Compute the gravitational force on a body.
Parameters:
-----------
m: astropy.Quantity, mass of the body
r: astropy.Quantity, distance from the Sun
Returns:
--------
f: astropy.Quantity, gravitational force according to Newton's law.
"""
m_sun = 1 * u.solMass
f = G * m_sun * m / r**2
return f.to(u.N)
print "Gravitational force on a body of mass 1 lb at 1 Earth orbit from the Sun:", grav_force(1 * imperial.lb, 1 * u.AU)

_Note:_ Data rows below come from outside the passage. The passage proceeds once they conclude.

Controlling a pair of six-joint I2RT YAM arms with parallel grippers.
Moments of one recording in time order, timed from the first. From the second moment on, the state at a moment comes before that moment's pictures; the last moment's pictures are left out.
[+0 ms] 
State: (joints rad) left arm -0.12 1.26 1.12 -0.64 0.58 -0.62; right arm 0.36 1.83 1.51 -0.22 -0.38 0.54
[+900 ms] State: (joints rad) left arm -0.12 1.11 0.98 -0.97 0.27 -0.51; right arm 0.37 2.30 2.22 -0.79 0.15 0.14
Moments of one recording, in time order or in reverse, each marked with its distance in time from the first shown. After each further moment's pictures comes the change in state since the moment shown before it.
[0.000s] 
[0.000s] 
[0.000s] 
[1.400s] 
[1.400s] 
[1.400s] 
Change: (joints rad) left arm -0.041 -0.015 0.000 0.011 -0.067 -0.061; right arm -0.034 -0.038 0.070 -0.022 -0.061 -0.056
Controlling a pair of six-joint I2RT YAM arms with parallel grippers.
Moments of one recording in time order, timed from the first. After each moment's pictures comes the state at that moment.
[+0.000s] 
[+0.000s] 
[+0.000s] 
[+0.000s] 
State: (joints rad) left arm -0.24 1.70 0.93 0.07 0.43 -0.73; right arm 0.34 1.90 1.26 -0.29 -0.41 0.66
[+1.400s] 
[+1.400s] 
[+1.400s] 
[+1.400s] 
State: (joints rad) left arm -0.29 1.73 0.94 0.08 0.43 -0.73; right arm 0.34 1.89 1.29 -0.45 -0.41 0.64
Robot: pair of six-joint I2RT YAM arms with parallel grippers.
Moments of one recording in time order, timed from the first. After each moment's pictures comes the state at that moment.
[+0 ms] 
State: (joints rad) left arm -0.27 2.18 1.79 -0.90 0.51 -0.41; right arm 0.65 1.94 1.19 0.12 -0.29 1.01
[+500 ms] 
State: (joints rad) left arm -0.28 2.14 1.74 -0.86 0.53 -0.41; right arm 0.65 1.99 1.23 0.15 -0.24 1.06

print "Units of the gravitational constants in astropy:", G.unit
The wonderful thing is, the Python code above is completely agnostic with respect to the units passed to it. We pass the mass of the body in imperial pounds (this insanity is just for illustration!), multiply it by one Solar mass and the gravitational constant in SI units, and divide that by the square of an astronomical unit. Not only can we completely remove any error prone code to convert units to a common base system from our own code, we also have built-in checks that our units are consistent:
try:
grav_force(20 * u.m, 500 * u.kg)
except u.UnitsError, e:
print e
Writing code that uses the astropy Quantity objects forces you to use them consistently throughout your code. Addition and subtraction of Quantities and numbers will raise an exception. Multiplication of quantities with numbers that should have units but do not will lead to inconsistencies later on. Some will undoubtedly see the requirement to use units throughout the code as a burden. I think it is a tremendous aid in writing physics code. This requirement is exactly what we ask our students to do when they hand in their homework or their lab reports. We put that “burden” on our students for good reasons and exactly the same reasons apply to us when we write code: Knowing the scale of our numerical values and making sure the units coming out of the combination of physical quantities make sense. Astropy does this in a wonderful way, which enables us to have these advantages and at the same time relieve of us the tedious and error prone task of unit conversion!
I will not hide that not everything is perfect. There are a few numpy and scipy functions and modules that do not play nicely with Quantities (yet). However, I think that this is such a tremendous addition to the way we write physics code in Python that it would be a shame to have this “hidden” in a library used by astronomers only. I hope this part of astropy will make it to a more general science library.